## Instructions to follow
Please reproduce the listing in full, exactly as given.

## Source material
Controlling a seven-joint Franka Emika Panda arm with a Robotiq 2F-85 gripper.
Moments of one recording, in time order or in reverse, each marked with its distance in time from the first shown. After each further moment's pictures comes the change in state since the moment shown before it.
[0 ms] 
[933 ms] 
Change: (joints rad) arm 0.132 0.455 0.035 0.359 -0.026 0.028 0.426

## Final answer
Controlling a seven-joint Franka Emika Panda arm with a Robotiq 2F-85 gripper.
Moments of one recording, in time order or in reverse, each marked with its distance in time from the first shown. After each further moment's pictures comes the change in state since the moment shown before it.
[0 ms] 
[933 ms] 
Change: (joints rad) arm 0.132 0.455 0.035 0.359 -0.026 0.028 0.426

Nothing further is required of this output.